DALLAS — Medical Care International Inc., the nation's largest operator of non-hospital surgical centers, and Critical Care America Inc., the biggest independent U.S. provider of home health care services, said Wednesday that they will merge.
Saying their goal is to revolutionize the health care industry, the companies announced that they will form a new company called Medical Care America Inc. The merger is expected to be completed in late summer or early fall.
Under the agreement, which calls for a tax-free pooling of interests, each Medical Care share will be exchanged for one share in the new company and each Critical Care share for 0.72 share in the new company.
The new company, with a market capitalization of nearly $2 billion, will have assets of $800 million.
The merged company is expected to have combined revenue this year of $650 million. In 1991, Medical Care had revenue of $282 million and Critical Care $233 million.
Medical Care International fell $6.50 to $48.50 and Critical Care America $3.875 to $35.375 on the New York Stock Exchange.
Medical Care said Critical Care Chairman and President Patrick S. Smith will serve as chairman of the merged company, and Medical Care Chairman and President Donald E. Steen will be president and chief executive.
Critical Care is based in Nashua, N.H., and Medical Care in Dallas. The merged company will be based in Dallas.
"We're embarking on a quest to revolutionize the health care industry by creating an alternate-site health care network, which will enable patients to receive complex medical services outside the hospital--in the more cost-efficient outpatient and home environments," Smith said.

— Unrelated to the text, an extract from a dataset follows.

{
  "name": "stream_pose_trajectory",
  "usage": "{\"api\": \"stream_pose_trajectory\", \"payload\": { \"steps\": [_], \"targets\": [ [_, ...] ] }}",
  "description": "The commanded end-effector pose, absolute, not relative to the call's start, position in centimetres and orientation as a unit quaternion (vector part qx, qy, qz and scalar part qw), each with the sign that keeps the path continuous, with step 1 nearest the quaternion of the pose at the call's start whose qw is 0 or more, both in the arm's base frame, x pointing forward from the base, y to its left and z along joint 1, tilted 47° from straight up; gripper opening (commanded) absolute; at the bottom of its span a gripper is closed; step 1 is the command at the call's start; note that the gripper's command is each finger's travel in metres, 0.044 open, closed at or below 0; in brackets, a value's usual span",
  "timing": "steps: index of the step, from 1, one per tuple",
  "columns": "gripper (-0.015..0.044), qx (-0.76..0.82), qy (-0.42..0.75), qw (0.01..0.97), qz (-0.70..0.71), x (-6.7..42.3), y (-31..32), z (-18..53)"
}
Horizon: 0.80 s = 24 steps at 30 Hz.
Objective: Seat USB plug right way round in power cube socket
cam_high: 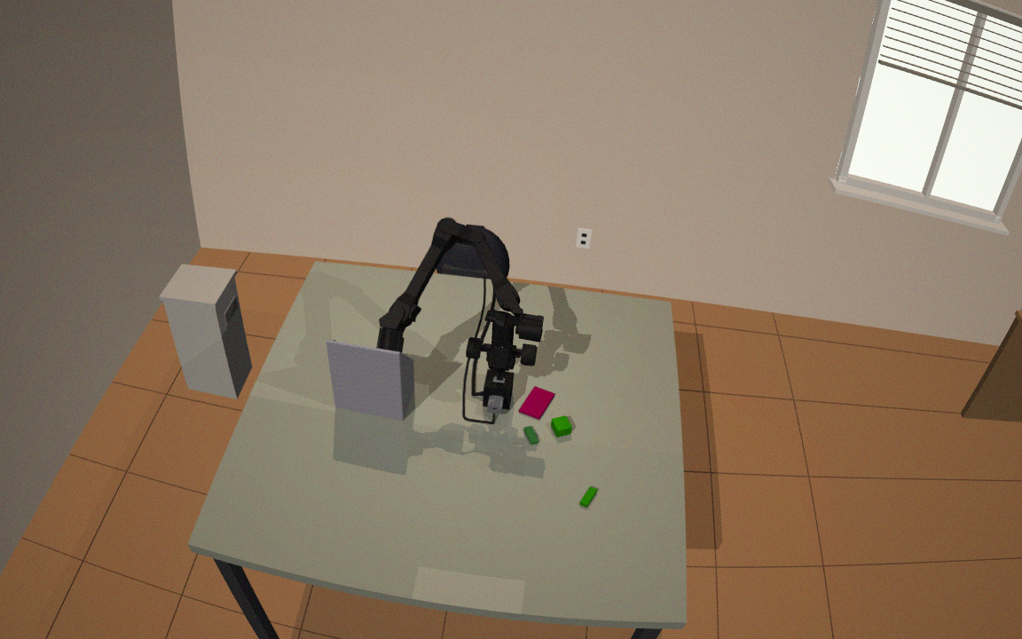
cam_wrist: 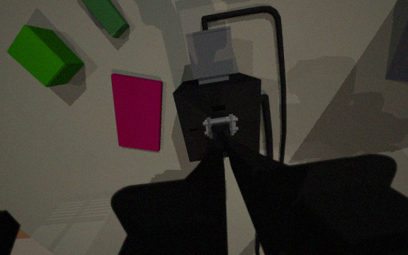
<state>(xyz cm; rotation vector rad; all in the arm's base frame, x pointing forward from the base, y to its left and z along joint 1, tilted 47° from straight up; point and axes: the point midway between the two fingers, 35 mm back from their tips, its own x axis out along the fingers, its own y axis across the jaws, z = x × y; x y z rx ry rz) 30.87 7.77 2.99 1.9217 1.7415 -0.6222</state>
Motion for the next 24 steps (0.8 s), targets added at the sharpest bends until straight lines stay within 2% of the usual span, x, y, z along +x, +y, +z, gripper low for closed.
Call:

"The new organization will have access to Critical Care's current marketing, sales, managed care and management training resources," Steen said. "This will enable our combined organizations to create new outpatient health care service packages (and) sell them effectively to our broad physician network."
In the last 10 years, outpatient surgical centers and home infusion therapy have been two of the fastest-growing segments of the health care industry. They offer non-acute health care services and procedures traditionally performed in a hospital on an outpatient basis at lower costs.
The companies said the transaction is subject to antitrust clearance and stockholder approval.